Imaging the subcellular structure of human coronary atherosclerosis using micro-optical coherence tomography

Abstract

Progress in understanding, diagnosis, and treatment of coronary artery disease (CAD) has been hindered by our inability to observe cells and extracellular components associated with human coronary atherosclerosis in situ. The current standards for microstructural investigation, histology and electron microscopy are destructive and prone to artifacts. The highest-resolution intracoronary imaging modality, optical coherence tomography (OCT), has a resolution of ~10 μm, which is too coarse for visualizing most cells. Here we report a new form of OCT, termed micro-optical coherence tomography (μOCT), whose resolution is improved by an order of magnitude. We show that μOCT images of cadaver coronary arteries provide clear pictures of cellular and subcellular features associated with atherogenesis, thrombosis and responses to interventional therapy. These results suggest that μOCT can complement existing diagnostic techniques for investigating atherosclerotic specimens, and that μOCT may eventually become a useful tool for cellular and subcellular characterization of the human coronary wall in vivo.

Figure 1. μOCT images of a human coronary plaque

Human cadaver specimen. Comparison between corresponding OCT (a), μOCT (b), and histology images (c, Hematoxylin and Eosin) of a calcium plate (Ca) within the coronary artery wall. Scale bar, 200 μm.

Figure 2. μOCT of superficial arterial morphology

(a) Three-dimensional rendering of the swine coronary artery ex vivo, demonstrating a pattern of raised cells that are consistent with endothelial “pavementing”. (b–h) Human cadaver specimens. (b) Multiple cells that are likely leukocytes (arrows) are seen adhering to the luminal surface in this μOCT image of a coronary plaque. Two different cell morphologies can be observed, one smaller cell with scant cytoplasm, consistent with a lymphocyte (yellow arrow) and another, slightly larger cell with a highly scattering, abundant cytoplasm, suggestive of a monocyte (green arrow). (c) Cell with an indented, bean-shaped nucleus (green arrow) characteristic of a monocyte. (d) Cell with a multi-lobed nucleus, possibly a neutrophil (blue arrow), is attached to the endothelial surface. (e) Multiple leukocytes tethered to the endothelial surface by linear structures suggestive of pseudopodia (white arrows). (f) Cells with the morphology of monocytes (red arrows) are seen in this cross-section and inset to be transmigrating through the endothelium. (g) Structures consistent with fibrin (magenta arrow) are visible as linear strands bridging a gap in the coronary artery wall. (h) Thrombus (cyan arrow) that appears to contain fibrin, small (2–3 μm diameter) highly scattering structures likely to be platelets, and multiple, entrapped cells. Scale bars, 30 μm.

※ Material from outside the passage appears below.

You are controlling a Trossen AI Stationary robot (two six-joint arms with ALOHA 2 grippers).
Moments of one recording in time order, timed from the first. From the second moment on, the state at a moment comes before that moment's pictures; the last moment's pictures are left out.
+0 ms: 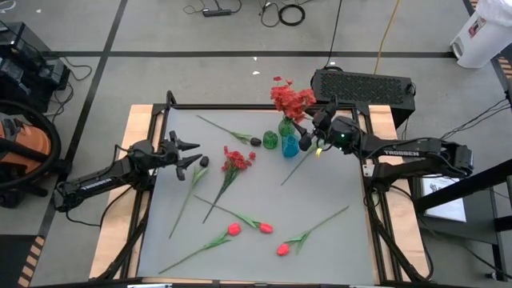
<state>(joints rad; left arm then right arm) 0.42 0.10 0.03 -0.02 0.15 0.03 -0.38 1.10 0.51 0.44 0.31 -0.07</state>
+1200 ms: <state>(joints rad) 0.42 0.10 0.03 -0.02 0.15 0.03 -0.37 0.82 0.51 -0.13 0.30 0.09</state>
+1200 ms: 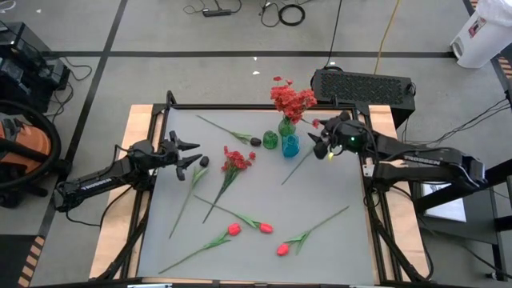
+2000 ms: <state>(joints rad) 0.42 0.10 0.03 -0.02 0.15 0.03 -0.13 0.85 0.51 -0.21 0.05 0.31</state>
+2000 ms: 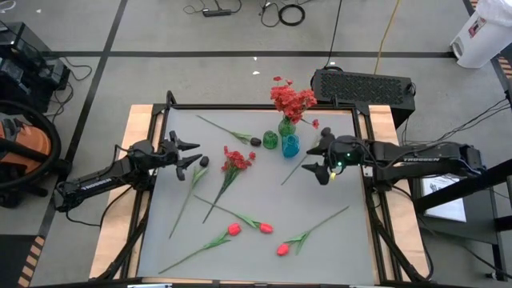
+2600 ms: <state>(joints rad) 0.42 0.10 0.03 -0.02 0.15 0.03 -0.13 0.87 0.51 -0.21 0.05 0.30</state>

Figure 3. μOCT of plaque morphology

Human cadaver specimens. (a) Necrotic core (nc) fibroatheroma with highly scattering lipid-laden macrophages or foam cells (white arrows) infiltrating the cap, also seen in the corresponding histology (upper left inset). An intracellular region of low μOCT signal, which may represent the nucleus, can be observed within the cytoplasm of some foam cells (e.g. lower left inset, blue arrow). (b) Another lesion, visualized by μOCT and histology, contains highly scattering foam cells that are ellipsoidal (right insets). (c) Smooth muscle cells by μOCT appear as spindle-shaped cells (green arrow). Smooth muscle cells producing collagen have a high backscattering interior (right upper inset, yellow arrow) and a “halo” of low backscattering (right upper inset, white arrow). Matching histology (right lower inset) demonstrates that the high backscattering region represents the cell body, while the lower intensity halo corresponds to collagen matrix. (d) Large necrotic core (nc) fibroatheroma, demonstrating cholesterol crystals (cc), characterized by reflections from their top and bottom surfaces. (e) A thin crystal (red arrow) appears to be piercing the cap of another necrotic core (nc) plaque. Scale bars for all primary images, 100 μm. Scale bars for all insets, 30 μm.

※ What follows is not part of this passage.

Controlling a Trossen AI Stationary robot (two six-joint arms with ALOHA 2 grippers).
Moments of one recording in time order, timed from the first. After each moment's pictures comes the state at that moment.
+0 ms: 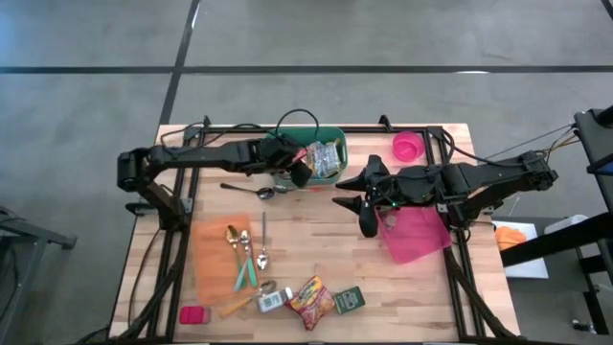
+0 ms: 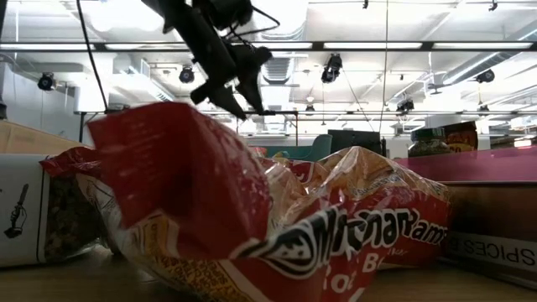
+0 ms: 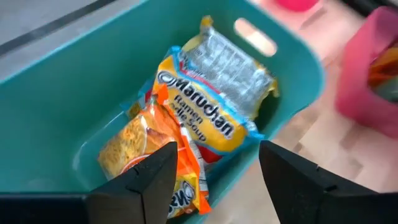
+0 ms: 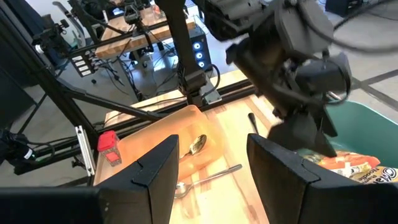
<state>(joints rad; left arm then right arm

Figure 4. μOCT of stent and neointimal morphology

Human cadaver specimens. (a) μOCT image from a coronary segment with an implanted BMS shows struts devoid of polymer, covered by neointima. (b) DES struts from another cadaver showing polymer (red dashed box and p, inset) overlying the strut reflections. (c) Tissue (yellow arrow) is interposed between the polymer and the stent strut and the polymer has fractured (white arrow). (d) Superficial leukocyte cluster (cyan arrow) and adjacent attached leukocytes overlying the site of the polymer fracture. (e) Apparent inflammation at the edge of a strut (green arrow). (f) Uncovered strut, completely devoid of overlying endothelium (red dashed box and inset). Scale bars for primary images, 100 μm. Scale bars for all insets, 30 μm.